Resilience Design Patterns explained
May 19, 2020 2022-10-27 15:44Resilience Design Patterns explained
When it comes to resilience in software design, the main goal is to build robust components that can tolerate faults within their scope, but also failures of other components they depend on. Resiliency is the capability to handle partial failures while continuing to execute and not crash. How to create resilient software? Let’s start with four patterns from the latency control category: Retry, fallback, timeout, and circuit breaker.
Resilience Design Patterns
- Retry
Whenever we assume that an unexpected response – or no response for that matter – can be fixed by sending the request again, using the retry pattern can help. It is a very simple pattern where failed requests are retried a configurable number of times in case of a failure before the operation is marked as a failure. Retries can be an effective way to handle transient failures that occur with cross-component communication in a system. Retries can be useful in case of temporary network problems such as packet loss, internal errors of the target service, e.g. caused by an outage of a database, no or slow responses due to a large number of requests towards the target service.
- Fallback
The fallback pattern enables your service to continue the execution in case of a failed request to another service. Instead of aborting the computation because of a missing response, you fill in a fallback value.
- Timeout
The timeout pattern is pretty straightforward and many HTTP clients have a default timeout configured. The goal is to avoid unbounded waiting times for responses and thus treating every request as failed where no response was received within the timeout. Timeouts are used in almost every application to avoid requests getting stuck forever.
- Circuit breaker
In software, a circuit breaker protects your services from being spammed while already being partly unavailable due to high load. It can be implemented as a stateful software component that switches between three states: closed (requests can flow freely), open (requests are rejected without being submitted to the remote resource), and half-open (one probe request is allowed to decide whether to close the circuit again). Circuit breakers are a useful tool, especially when combined with retries, timeouts and fallbacks. The software circuit breaker prevents a partial failure from becoming a catastrophic outage. It would detect the first few failed calls and flip into a state where outbound requests are quickly refused without even attempting to call the provider. This means error responses are delivered quickly rather than incurring timeouts. The caller’s threads are thus preserved and available for other requests.

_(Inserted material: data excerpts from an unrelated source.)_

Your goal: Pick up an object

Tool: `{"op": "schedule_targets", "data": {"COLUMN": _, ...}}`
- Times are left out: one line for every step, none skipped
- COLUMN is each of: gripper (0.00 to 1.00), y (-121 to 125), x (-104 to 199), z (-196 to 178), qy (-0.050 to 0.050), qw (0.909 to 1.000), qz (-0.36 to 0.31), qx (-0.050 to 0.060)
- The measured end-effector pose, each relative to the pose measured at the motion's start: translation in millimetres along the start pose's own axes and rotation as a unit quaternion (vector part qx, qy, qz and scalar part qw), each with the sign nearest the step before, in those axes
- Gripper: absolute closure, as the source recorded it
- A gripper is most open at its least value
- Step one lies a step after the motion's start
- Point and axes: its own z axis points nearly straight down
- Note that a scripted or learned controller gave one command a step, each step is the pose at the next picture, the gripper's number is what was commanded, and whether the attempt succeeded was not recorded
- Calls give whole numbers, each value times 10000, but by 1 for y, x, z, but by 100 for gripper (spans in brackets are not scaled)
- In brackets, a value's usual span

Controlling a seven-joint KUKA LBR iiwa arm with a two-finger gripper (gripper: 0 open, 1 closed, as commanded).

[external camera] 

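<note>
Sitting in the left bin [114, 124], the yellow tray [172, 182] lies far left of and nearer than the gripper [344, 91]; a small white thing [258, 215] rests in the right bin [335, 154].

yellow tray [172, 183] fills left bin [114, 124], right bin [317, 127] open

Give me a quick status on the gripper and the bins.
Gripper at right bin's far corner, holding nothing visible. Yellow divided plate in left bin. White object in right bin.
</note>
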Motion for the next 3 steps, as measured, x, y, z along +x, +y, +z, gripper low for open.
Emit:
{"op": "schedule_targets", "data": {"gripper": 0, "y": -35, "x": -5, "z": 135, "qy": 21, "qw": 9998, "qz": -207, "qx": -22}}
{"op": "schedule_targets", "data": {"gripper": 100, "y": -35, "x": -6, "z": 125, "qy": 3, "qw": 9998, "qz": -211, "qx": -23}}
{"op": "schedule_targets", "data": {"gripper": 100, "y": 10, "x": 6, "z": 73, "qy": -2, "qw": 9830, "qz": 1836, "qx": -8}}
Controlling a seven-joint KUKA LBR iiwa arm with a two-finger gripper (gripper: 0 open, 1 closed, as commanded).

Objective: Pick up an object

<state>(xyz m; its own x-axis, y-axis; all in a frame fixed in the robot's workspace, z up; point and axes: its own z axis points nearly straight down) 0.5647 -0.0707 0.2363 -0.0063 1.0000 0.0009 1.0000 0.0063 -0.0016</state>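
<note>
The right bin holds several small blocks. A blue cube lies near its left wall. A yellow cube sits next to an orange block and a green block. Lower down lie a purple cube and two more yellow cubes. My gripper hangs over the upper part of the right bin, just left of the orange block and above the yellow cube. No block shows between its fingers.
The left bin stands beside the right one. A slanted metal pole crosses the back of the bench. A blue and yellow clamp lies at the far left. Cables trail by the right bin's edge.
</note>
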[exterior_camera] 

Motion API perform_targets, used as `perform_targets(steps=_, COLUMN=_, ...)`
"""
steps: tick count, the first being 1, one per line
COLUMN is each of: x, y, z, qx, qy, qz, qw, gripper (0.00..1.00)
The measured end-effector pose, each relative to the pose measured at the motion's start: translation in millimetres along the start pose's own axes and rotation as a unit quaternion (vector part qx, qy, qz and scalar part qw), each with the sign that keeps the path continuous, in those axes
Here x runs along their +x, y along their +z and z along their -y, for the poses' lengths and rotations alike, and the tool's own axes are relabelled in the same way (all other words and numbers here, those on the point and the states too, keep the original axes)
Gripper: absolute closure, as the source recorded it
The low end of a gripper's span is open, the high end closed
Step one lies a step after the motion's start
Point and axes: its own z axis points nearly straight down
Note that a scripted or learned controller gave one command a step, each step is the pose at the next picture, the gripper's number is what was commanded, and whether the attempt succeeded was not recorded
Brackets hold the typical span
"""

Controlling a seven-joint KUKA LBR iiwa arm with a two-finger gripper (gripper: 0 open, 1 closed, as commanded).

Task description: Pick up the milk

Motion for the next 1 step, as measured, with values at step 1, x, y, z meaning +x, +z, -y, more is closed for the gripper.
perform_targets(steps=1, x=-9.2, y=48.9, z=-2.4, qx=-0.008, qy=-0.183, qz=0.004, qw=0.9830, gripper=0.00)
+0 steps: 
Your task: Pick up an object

For example, Circuit Breaker Pattern has been adopted by Netflix and been established as a central part of Resilient Software Design. Netflix says that like this system fails in a safe way.
A resilient system automatically cut off failing components and reintegrate them once they are no longer failing.
Resilience is all about embracing the chaos of the real world because you cannot control it and translate this way of thinking into software architectures. Resilience design patterns are suitable for an industry where demand is constant and uncontrolled and where individual transactions can be sacrificed without catastrophic losses. This describes most web systems, especially any in the commerce, media, or social sphere.
Resilient systems embrace the idea that failures are normal. When dealing with large-scale systems, probabilities are such that 100% operational excellence is near impossible to achieve. Therefore, the normal state of operation is partial failure. While not suitable for life-critical applications, running in partially failing mode is a viable option for most web applications, from e-commerce services like Amazon.com to video-on-demand sites such as Netflix.
Microservices can help make a system more resilient, depending on how you decompose your system into services and how you build each service. The question is not about how large the service is, but how large the “failure domains” are. There are two dimensions to consider. First, what services are needed for any given feature. Given a particular request, what services must be involved to fully deliver that request. The second dimension to consider is whether individual services have an easy way to handle failure in their dependencies. Resilience should be built into every service, preferably with a common framework so that monitoring and administration is simplified.
To conclude, the art of managing systems at scale lies in embracing failure and being at the edge – pushing the limits of your system and software performance almost to breaking point, yet still being able to recover. That’s what resiliency is all about.